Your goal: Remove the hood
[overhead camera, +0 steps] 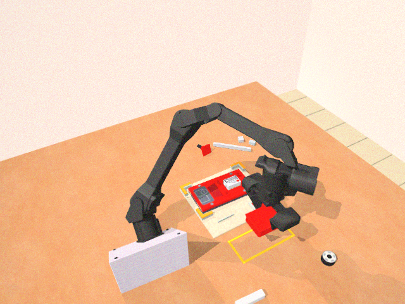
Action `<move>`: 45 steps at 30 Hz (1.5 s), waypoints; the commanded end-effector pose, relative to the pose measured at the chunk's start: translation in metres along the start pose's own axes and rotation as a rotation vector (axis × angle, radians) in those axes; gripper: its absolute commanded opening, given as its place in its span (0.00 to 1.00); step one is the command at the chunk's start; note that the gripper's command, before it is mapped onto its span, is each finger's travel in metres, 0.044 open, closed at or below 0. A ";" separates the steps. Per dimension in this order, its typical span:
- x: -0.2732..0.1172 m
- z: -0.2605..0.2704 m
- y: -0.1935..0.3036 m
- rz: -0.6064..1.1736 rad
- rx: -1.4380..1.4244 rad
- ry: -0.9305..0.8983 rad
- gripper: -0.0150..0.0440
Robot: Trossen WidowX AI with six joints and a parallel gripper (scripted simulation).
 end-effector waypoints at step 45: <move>0.035 0.000 -0.001 -0.002 0.006 -0.005 0.25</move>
Point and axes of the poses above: the point midway between the two fingers, 35 mm back from their tips, its own x axis out along the fingers, its own z axis across the jaws, y = z × x, the point moved 9 cm from there along -x, back along the fingers, and after that the axes turned 12 degrees about x, right-handed, at the moved point
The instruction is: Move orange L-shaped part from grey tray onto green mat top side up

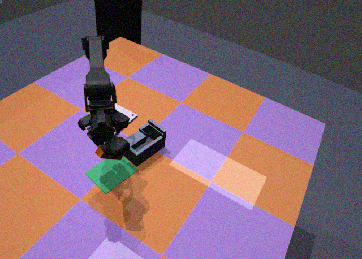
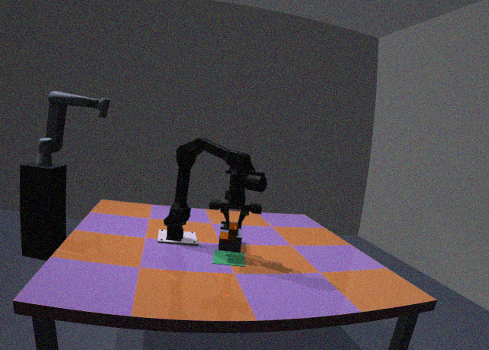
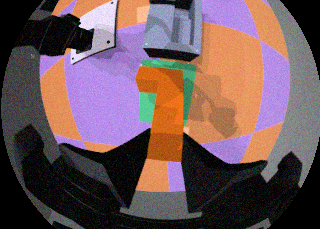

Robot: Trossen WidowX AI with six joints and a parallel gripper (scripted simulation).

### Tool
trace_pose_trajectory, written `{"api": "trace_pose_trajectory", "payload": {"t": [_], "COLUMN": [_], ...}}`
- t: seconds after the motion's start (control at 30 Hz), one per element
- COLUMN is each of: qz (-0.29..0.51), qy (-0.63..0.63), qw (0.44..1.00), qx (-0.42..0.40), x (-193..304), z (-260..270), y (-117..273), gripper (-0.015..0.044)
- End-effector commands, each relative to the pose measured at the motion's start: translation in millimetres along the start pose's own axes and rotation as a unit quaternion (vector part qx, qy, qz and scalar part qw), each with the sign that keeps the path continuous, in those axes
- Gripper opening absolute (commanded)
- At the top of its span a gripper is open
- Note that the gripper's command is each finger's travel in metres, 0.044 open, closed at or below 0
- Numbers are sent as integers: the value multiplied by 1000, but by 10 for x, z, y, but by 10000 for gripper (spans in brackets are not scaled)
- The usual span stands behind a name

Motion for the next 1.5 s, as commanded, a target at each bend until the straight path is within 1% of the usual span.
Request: {"api": "trace_pose_trajectory", "payload": {"t": [0.0, 0.93, 1.47], "qz": [-1, -1, -1], "qy": [2, 2, 2], "qw": [1000, 1000, 1000], "qx": [-3, -3, -3], "x": [-4, -7, -7], "z": [12, 18, 18], "y": [-77, -525, -538], "gripper": [0, 0, 0]}}
Point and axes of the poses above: the point midway between the two fingers, 35 mm back from their tips, its own y axis back along the fingers, its own z axis across the jaws, x = y × z, the point moved 8 cm from there along y, back along the fingers, and after that the axes turned 4 degrees about -y, right-handed, at the moved point
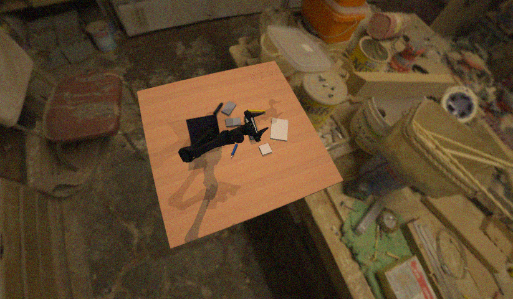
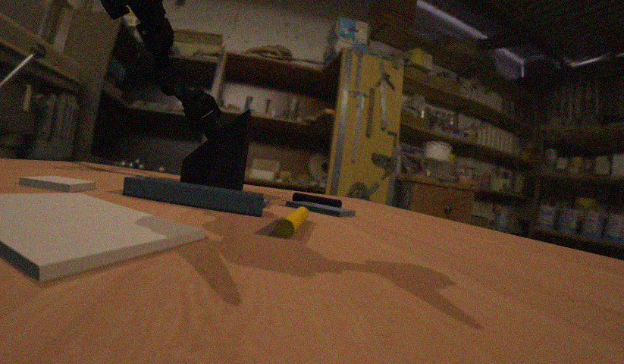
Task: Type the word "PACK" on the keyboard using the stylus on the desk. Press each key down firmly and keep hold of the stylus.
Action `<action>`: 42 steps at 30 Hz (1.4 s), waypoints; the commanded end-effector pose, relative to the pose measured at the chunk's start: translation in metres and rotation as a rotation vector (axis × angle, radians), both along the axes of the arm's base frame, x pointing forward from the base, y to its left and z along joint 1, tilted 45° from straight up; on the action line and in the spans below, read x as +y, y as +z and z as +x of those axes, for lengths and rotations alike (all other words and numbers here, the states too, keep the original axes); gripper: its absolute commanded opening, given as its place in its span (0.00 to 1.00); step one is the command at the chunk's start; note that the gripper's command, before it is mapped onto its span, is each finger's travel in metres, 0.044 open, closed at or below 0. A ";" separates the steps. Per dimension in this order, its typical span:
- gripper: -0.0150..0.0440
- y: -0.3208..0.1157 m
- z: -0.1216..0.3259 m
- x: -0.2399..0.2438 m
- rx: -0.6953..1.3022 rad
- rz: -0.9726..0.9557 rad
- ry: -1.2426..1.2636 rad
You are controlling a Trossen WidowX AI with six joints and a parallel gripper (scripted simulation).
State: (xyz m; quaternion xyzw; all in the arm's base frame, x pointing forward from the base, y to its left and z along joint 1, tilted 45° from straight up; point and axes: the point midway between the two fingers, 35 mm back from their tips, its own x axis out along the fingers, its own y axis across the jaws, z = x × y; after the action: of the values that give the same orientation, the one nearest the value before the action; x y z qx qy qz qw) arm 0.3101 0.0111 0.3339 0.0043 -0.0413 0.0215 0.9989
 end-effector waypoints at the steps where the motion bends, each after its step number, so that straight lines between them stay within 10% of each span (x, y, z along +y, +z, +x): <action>1: 0.96 -0.001 0.001 0.000 0.005 0.000 -0.001; 17: 0.25 -0.183 0.087 -0.005 0.748 0.071 -0.213; 42: 0.25 -0.442 0.045 -0.052 1.595 -0.440 -0.844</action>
State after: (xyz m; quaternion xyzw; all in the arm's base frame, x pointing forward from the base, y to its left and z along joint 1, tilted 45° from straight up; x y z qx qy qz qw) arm 0.3608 -0.0371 -0.0972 -0.1652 0.6595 -0.3284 0.6557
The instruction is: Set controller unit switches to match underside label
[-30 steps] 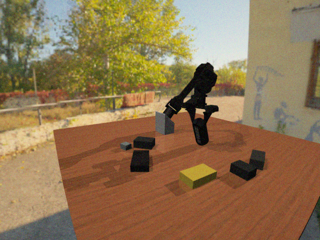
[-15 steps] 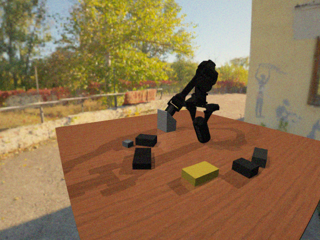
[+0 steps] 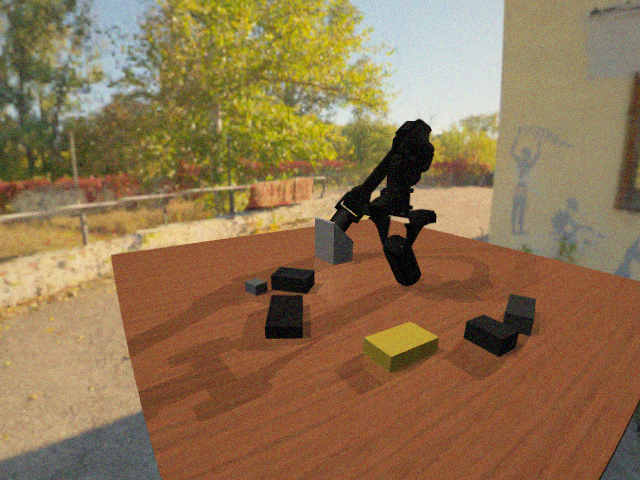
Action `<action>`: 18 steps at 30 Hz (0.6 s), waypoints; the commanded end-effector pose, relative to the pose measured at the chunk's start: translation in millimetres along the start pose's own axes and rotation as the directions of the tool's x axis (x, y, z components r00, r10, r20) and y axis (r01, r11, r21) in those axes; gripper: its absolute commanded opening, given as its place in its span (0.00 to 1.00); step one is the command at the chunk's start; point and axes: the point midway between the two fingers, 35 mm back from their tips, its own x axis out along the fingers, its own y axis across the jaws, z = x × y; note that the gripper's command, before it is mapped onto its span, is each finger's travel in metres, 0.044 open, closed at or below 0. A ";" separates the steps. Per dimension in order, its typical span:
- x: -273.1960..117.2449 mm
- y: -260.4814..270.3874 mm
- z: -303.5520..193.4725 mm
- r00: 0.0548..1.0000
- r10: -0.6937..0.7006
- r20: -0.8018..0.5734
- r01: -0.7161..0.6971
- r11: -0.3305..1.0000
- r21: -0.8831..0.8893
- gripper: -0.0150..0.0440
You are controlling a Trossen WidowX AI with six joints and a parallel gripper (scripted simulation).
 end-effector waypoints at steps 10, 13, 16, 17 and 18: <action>12.4 -0.4 5.0 1.000 -0.021 -0.014 0.021 1.000 -0.011 0.83; 13.6 -0.4 6.9 1.000 -0.021 -0.014 0.021 1.000 -0.011 0.83; 14.8 -0.4 8.9 1.000 -0.021 -0.014 0.021 1.000 -0.011 0.83; 15.3 -0.4 9.5 1.000 -0.021 -0.014 0.021 1.000 -0.011 0.83; 15.7 -0.4 10.1 1.000 -0.021 -0.014 0.021 1.000 -0.011 0.83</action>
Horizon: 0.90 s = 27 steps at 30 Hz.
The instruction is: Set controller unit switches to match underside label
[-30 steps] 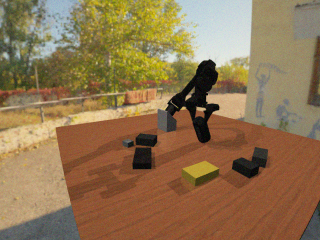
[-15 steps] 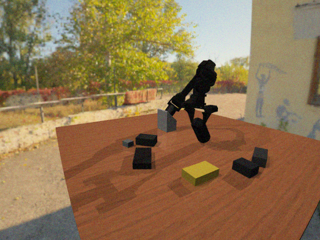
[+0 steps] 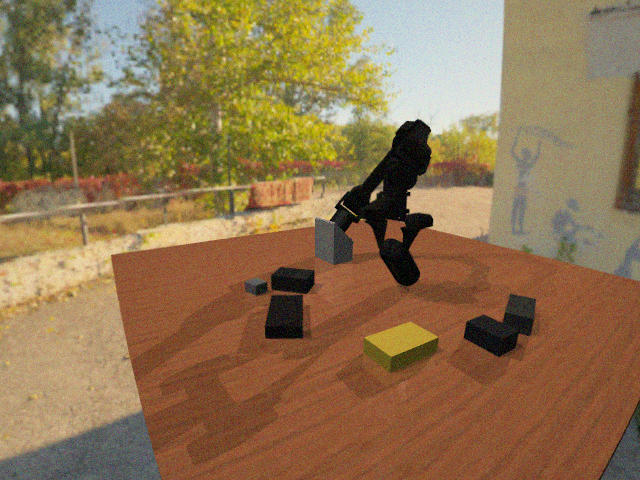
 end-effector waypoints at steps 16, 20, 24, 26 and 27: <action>15.7 -0.2 7.2 1.000 -0.020 -0.016 0.019 1.000 -0.011 0.83; 17.7 -0.3 9.6 1.000 -0.020 -0.016 0.019 1.000 -0.011 0.83; 19.8 -0.3 11.8 1.000 -0.020 -0.016 0.019 1.000 -0.011 0.83; 20.8 -0.3 12.9 1.000 -0.019 -0.016 0.019 1.000 -0.011 0.83; 21.4 -0.3 13.5 1.000 -0.019 -0.016 0.019 1.000 -0.011 0.83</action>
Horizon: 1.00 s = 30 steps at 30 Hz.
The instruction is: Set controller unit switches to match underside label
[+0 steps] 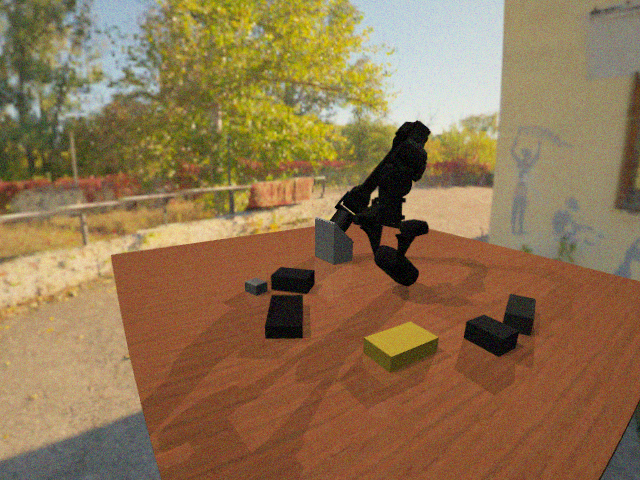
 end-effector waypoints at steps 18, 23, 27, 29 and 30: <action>18.1 -0.1 5.7 1.000 -0.017 -0.018 0.017 1.000 -0.011 0.83; 21.0 -0.1 8.0 1.000 -0.017 -0.018 0.017 1.000 -0.011 0.83; 23.5 -0.1 9.9 1.000 -0.017 -0.018 0.017 1.000 -0.011 0.83; 24.7 -0.1 10.8 1.000 -0.017 -0.018 0.017 1.000 -0.011 0.83; 25.3 -0.1 11.2 1.000 -0.017 -0.018 0.017 1.000 -0.011 0.83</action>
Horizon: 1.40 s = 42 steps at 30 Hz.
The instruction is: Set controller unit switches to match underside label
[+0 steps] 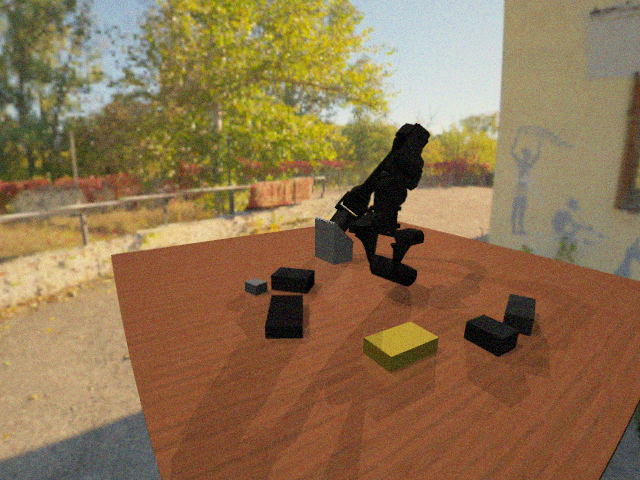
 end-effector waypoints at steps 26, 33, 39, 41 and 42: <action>24.7 -0.7 5.5 1.000 -0.014 -0.019 0.014 1.000 -0.006 0.83; 29.5 -0.7 7.7 1.000 -0.014 -0.019 0.013 1.000 -0.006 0.83; 33.8 -0.8 9.5 1.000 -0.013 -0.019 0.013 1.000 -0.006 0.83; 35.2 -0.8 10.0 1.000 -0.013 -0.019 0.013 1.000 -0.006 0.83; 35.9 -0.8 10.3 1.000 -0.013 -0.019 0.013 1.000 -0.006 0.83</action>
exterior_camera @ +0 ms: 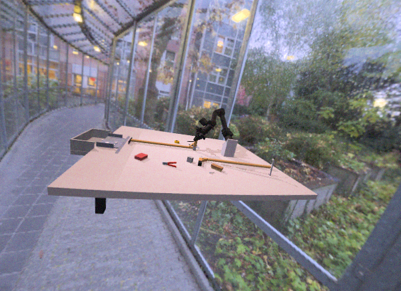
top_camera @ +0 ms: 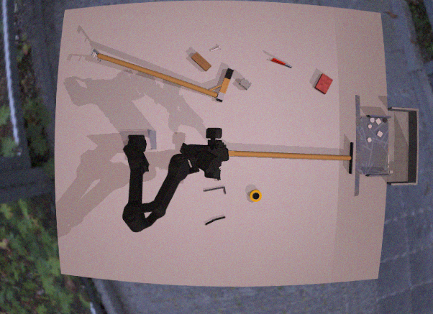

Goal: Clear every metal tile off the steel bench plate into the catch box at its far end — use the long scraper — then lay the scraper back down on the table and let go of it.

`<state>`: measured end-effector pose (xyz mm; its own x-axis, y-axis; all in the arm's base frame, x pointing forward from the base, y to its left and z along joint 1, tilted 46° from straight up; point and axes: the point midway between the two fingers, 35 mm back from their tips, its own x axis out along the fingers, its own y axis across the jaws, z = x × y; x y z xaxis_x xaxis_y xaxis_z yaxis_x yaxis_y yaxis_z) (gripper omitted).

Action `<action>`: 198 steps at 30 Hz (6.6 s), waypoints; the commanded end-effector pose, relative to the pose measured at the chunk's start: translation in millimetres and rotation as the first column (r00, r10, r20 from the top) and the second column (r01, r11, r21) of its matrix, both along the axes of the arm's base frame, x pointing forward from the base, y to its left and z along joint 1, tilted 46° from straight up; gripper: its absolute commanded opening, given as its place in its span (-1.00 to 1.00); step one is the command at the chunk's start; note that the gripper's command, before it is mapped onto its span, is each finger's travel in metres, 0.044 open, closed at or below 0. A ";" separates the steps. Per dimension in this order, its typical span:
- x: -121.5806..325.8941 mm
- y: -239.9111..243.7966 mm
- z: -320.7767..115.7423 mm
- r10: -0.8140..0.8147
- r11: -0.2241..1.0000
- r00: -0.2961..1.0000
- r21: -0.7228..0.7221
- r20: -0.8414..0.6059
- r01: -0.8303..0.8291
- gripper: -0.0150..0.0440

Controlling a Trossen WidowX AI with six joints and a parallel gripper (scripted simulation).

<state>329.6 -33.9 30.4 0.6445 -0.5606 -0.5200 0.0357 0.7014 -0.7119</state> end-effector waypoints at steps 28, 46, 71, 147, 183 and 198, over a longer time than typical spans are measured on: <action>-32.4 29.3 27.4 0.001 1.000 1.000 0.001 0.000 -0.001 1.00; -33.0 64.6 58.4 0.107 0.994 0.991 -0.037 0.075 -0.104 1.00; -44.2 139.6 124.1 0.328 0.944 0.914 -0.110 0.240 -0.310 1.00; -81.9 201.9 179.3 0.476 0.876 0.797 -0.123 0.372 -0.466 1.00; -30.2 99.3 82.7 0.206 0.978 0.968 -0.060 0.143 -0.200 1.00; -31.0 47.7 41.9 0.055 0.998 0.998 -0.014 0.035 -0.055 1.00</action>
<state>302.2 24.8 84.1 0.7238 -0.5124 -0.4621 0.0257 0.6893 -0.7240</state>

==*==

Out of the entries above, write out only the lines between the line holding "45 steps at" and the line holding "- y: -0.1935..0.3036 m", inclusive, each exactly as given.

Action `<move>`: 45 steps at 30 Hz (1.5 s), waypoints; the commanded end-effector pose, relative to the pose measured at the chunk's start: translation in metres along the start pose's own axes and rotation as a rotation vector (axis × angle, radians) in those axes; gripper: its absolute commanded opening, given as its place in its span (0.00 to 1.00); step one is the command at the chunk's start; note that the gripper's command, before it is mapped onto its span, is each finger's travel in metres, 0.044 open, closed at or below 0. A ";" separates the steps. Per dimension in this order, its typical span:
- x: -0.2732..0.1172 m
- z: -0.2605..0.2704 m
- y: -0.1935..0.3036 m

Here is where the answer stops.